Taylor is just trying to get through high school like any other girl her age. But Bethany inherited a curse from her now deceased mother. The dead will hunt her out and mark her. If she can’t pass the mark on, she will be sucked into…well she doesn’t know what but it’s nowhere she wants to go.

First off, The Weight of Souls is a book I enjoyed a lot; in fact it’s one of my favourite offerings from Strange Chemistry so far. However I have been struggling putting together my thoughts into a review. The central relationship is, shall I say, unorthodox. I feel going into details will be a bit spoilery but it’s something a bit different that tiptoes along a thin line of things that might not be OK. But it is all done in such a way that you accept it. Can I be any vaguer?
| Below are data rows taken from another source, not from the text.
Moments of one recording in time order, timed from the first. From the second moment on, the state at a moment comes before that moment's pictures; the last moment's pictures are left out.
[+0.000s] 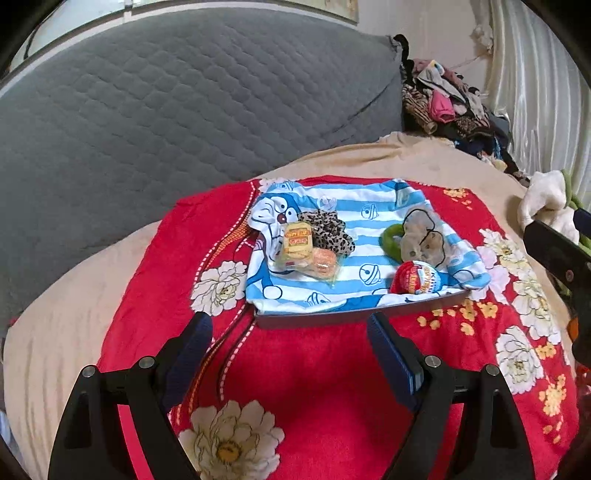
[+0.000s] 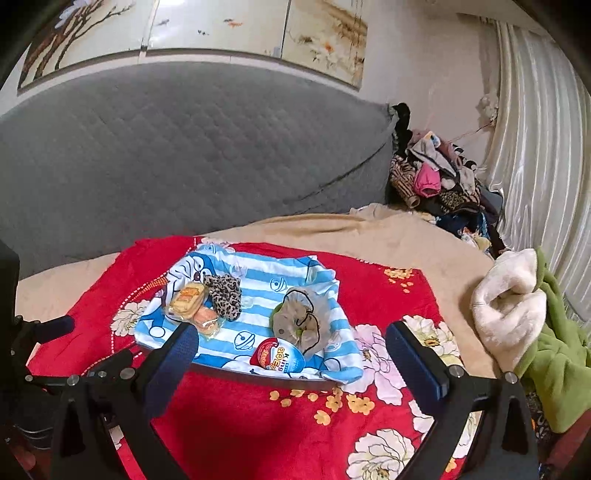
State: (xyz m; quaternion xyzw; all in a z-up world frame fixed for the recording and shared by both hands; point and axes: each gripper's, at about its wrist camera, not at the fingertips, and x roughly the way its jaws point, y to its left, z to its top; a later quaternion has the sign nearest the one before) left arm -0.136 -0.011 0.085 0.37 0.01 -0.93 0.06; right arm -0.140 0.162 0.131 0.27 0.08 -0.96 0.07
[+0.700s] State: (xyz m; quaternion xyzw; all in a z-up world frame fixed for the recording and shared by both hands) left arm -0.066 -0.005 0.126 0.33 0.01 -0.94 0.06; right arm -0.059 0.173 0.151 0.24 0.08 -0.96 0.07
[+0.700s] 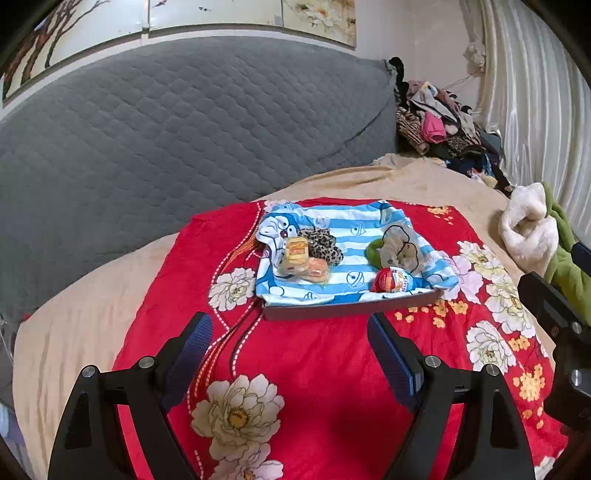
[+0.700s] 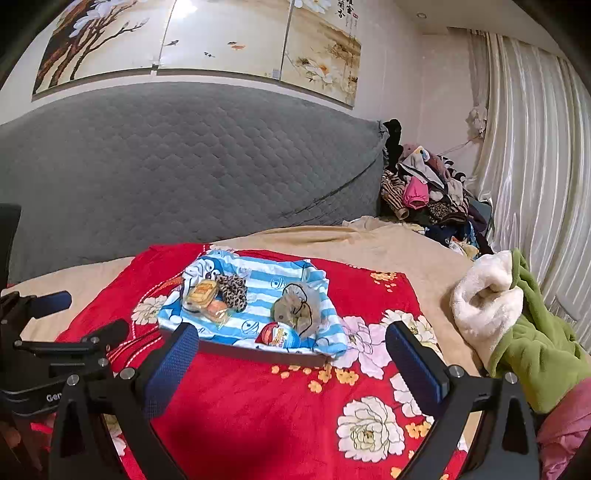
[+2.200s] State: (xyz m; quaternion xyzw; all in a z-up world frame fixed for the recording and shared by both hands) left arm -0.058 -0.006 0.011 0.36 0.01 -0.93 0.05; right arm -0.045 0.184 0.022 0.31 0.08 -0.95 0.06
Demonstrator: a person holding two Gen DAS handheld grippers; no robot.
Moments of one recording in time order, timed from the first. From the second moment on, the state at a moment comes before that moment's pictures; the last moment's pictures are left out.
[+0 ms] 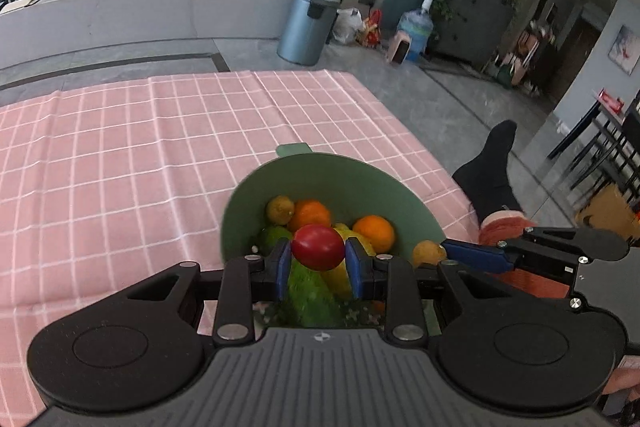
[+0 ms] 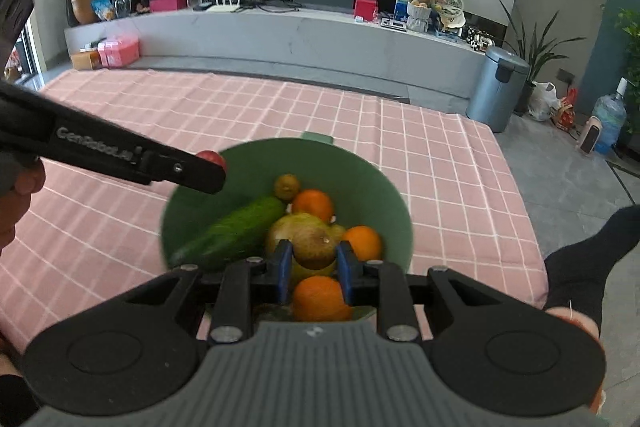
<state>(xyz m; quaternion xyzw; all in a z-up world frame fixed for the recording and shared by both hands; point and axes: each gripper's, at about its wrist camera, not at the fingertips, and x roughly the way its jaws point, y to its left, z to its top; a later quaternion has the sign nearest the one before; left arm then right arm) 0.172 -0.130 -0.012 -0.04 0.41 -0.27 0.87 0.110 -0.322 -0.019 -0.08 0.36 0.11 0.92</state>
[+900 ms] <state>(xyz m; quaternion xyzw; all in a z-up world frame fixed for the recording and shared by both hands) 0.208 -0.152 -0.043 -0.01 0.44 -0.26 0.86 0.139 -0.335 -0.059 -0.05 0.38 0.08 0.92</state>
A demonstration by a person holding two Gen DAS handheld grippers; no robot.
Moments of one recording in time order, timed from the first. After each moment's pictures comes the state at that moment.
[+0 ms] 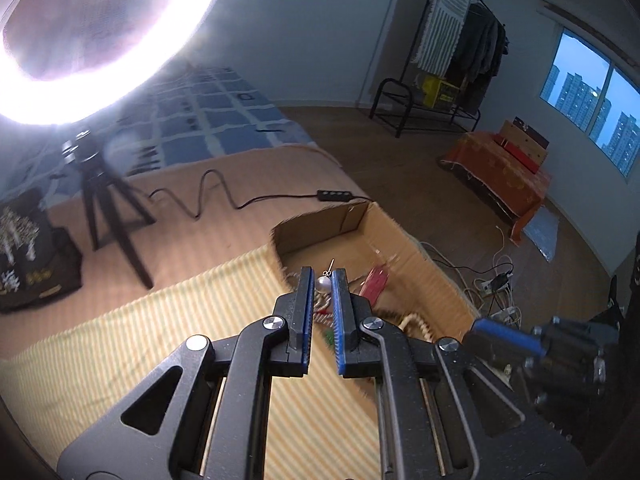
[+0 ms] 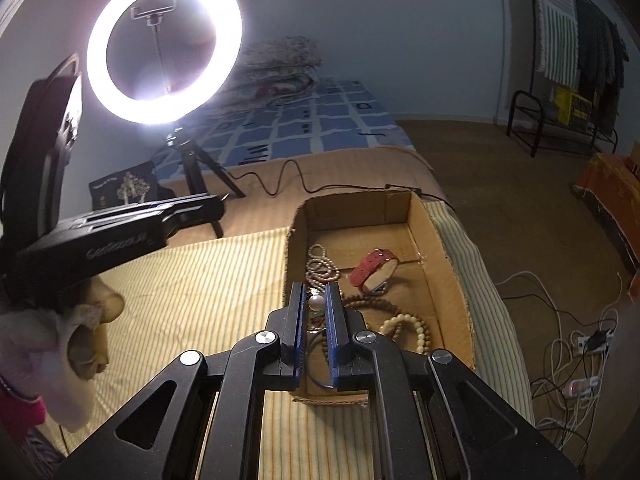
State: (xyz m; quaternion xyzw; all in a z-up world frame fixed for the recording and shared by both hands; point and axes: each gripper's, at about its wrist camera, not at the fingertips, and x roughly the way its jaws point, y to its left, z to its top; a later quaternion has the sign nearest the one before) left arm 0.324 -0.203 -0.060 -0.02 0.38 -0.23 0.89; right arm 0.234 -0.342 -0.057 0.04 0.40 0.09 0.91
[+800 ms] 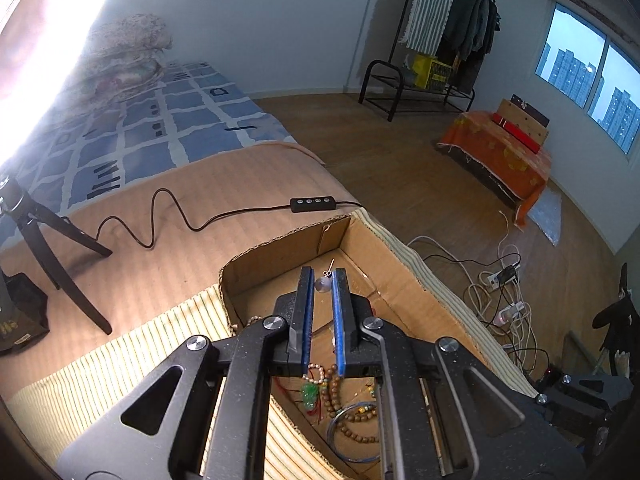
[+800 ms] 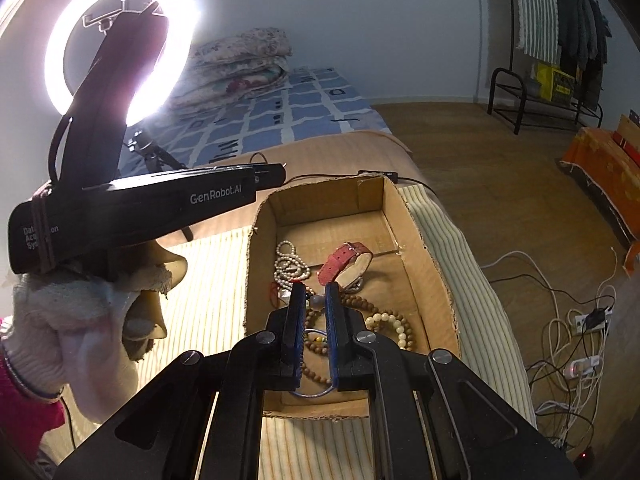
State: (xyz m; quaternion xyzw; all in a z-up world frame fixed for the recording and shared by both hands) left arm 0.382 -0.270 -0.079 0.01 0.40 -0.24 0.88; right arm 0.252 -0.361 -0.071 0.06 0.42 0.06 0.90
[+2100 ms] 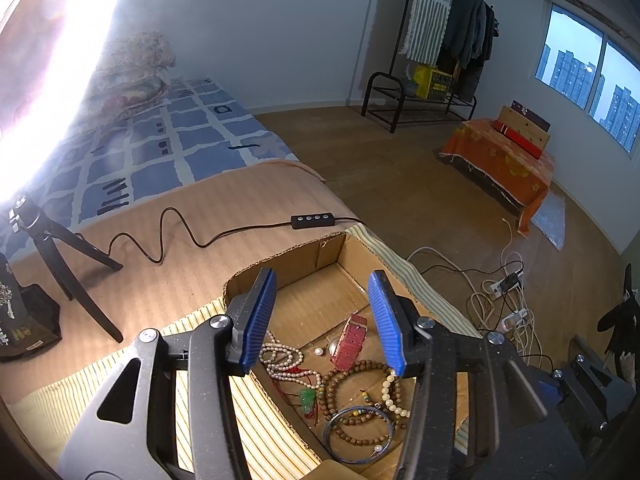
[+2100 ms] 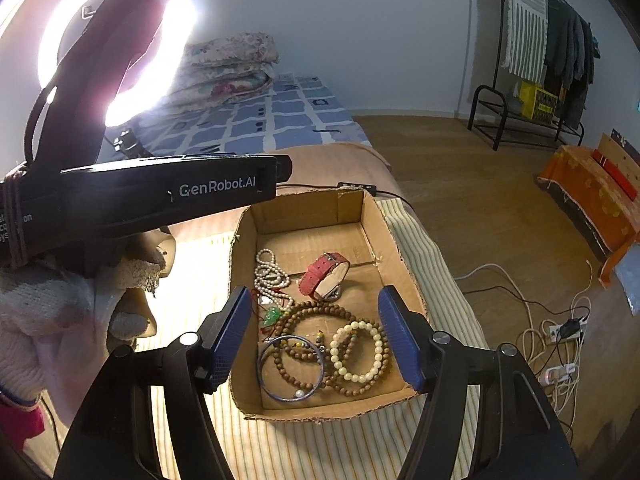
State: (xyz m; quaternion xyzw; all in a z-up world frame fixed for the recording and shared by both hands) left arm 0.371 -0.274 -0.060 0.02 0.38 -0.23 0.90; right arm 0.248 -0.355 -0.062 0.02 0.41 0.02 0.91
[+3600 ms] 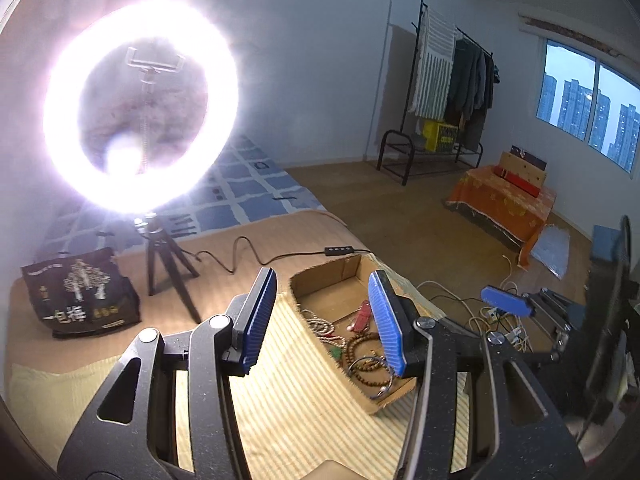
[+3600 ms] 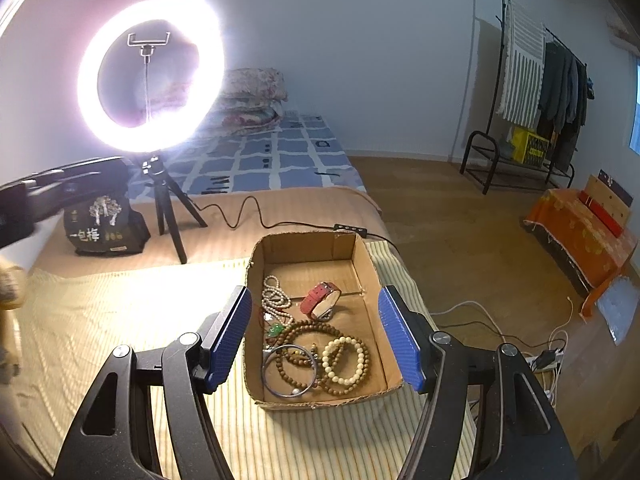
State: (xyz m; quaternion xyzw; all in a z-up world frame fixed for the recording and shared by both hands) left arm 0.229 -0.167 0.034 0.00 0.28 -0.20 0.94; right arm 0.207 -0.346 -0.015 -0.02 0.34 0.02 0.94
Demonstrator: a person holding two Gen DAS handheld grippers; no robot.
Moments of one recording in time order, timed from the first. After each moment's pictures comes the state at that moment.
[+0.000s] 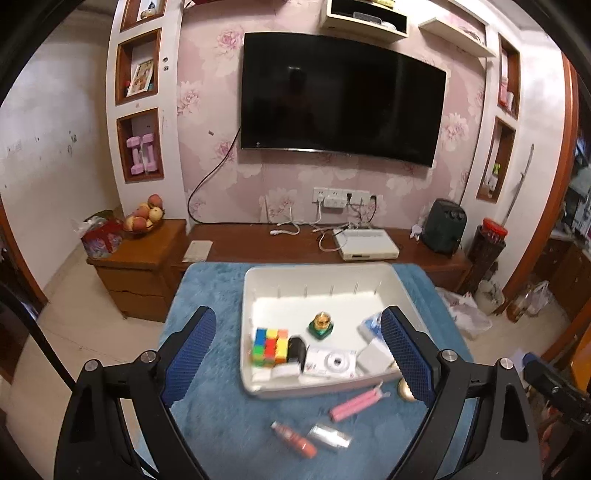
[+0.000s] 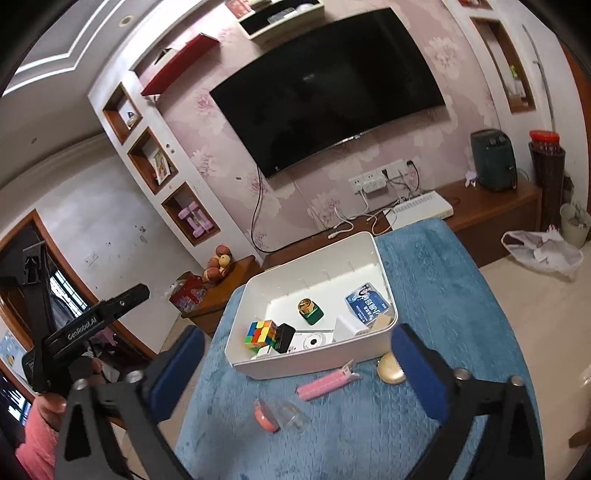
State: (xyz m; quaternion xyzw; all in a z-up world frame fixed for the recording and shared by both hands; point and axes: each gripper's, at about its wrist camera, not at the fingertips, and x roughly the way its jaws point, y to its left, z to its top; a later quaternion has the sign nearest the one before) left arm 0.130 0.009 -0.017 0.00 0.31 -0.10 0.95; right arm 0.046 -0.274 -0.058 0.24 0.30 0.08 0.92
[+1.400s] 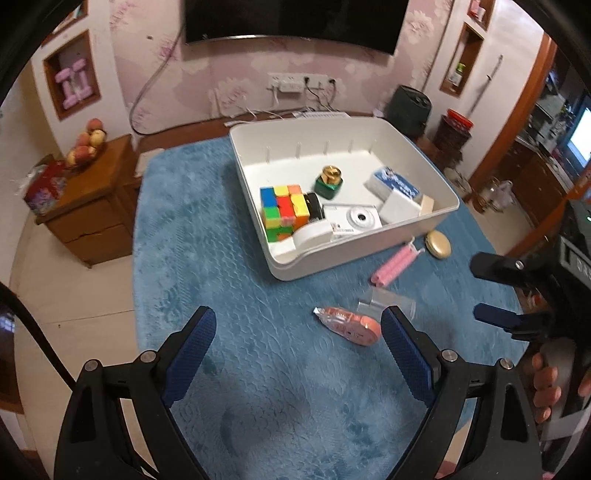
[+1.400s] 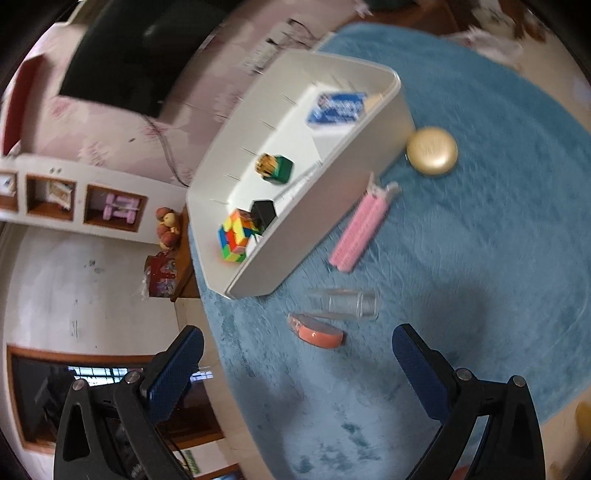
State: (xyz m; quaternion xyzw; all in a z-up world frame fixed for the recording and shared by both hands) left arm 0.154 0.080 -0.126 0.05 0.49 -0.23 0.84; right arm 0.091 -0.173 -0.177 0.47 0.50 -0.03 0.73
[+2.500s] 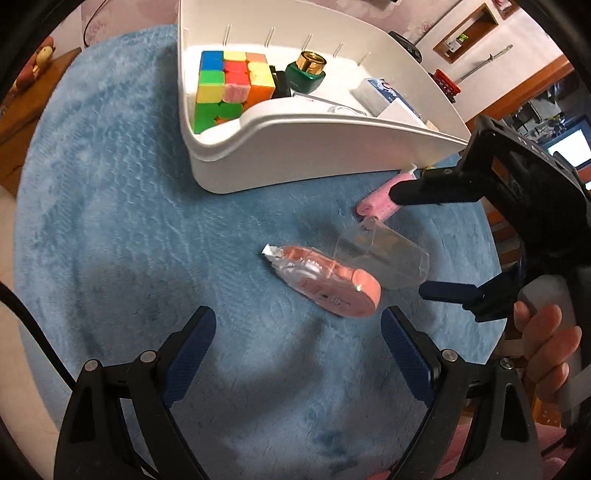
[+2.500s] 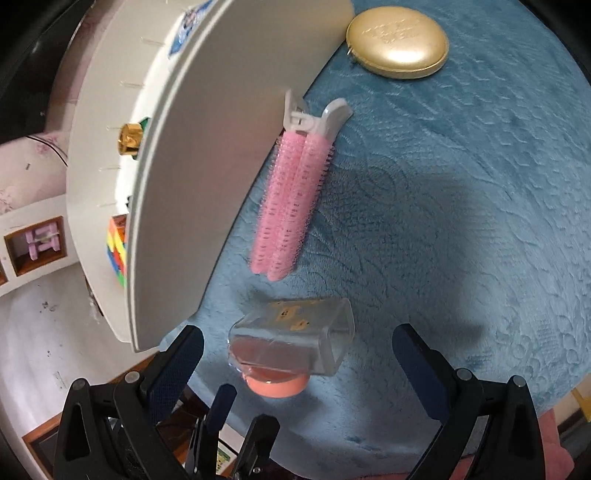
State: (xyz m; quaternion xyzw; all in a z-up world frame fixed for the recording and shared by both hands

Central to the story is the topic of peer pressure. Even without Taylor’s supernatural abilities, there’s a strong plot revolving around the stupid, and often dangerous, things teens will do to fit in. The school setting is so believable, right down to the level of meanness from the kids. There’s nothing dramatic, but the actions and words build up into what amounts to bullying in the long term. It shows how easily they can fall from grace, from being normal and accepted, to being at the bottom of the social pecking order.

Taylor’s curse has been passed down over generations from a tomb raiding ancestor. The modern day story is interspersed with passages from a journal that used to belong to her mother. Those of you familiar with the history of Egyptian archaeology will know of the tales of the cursed, and I liked the idea that they are still around, trying to live normal lives.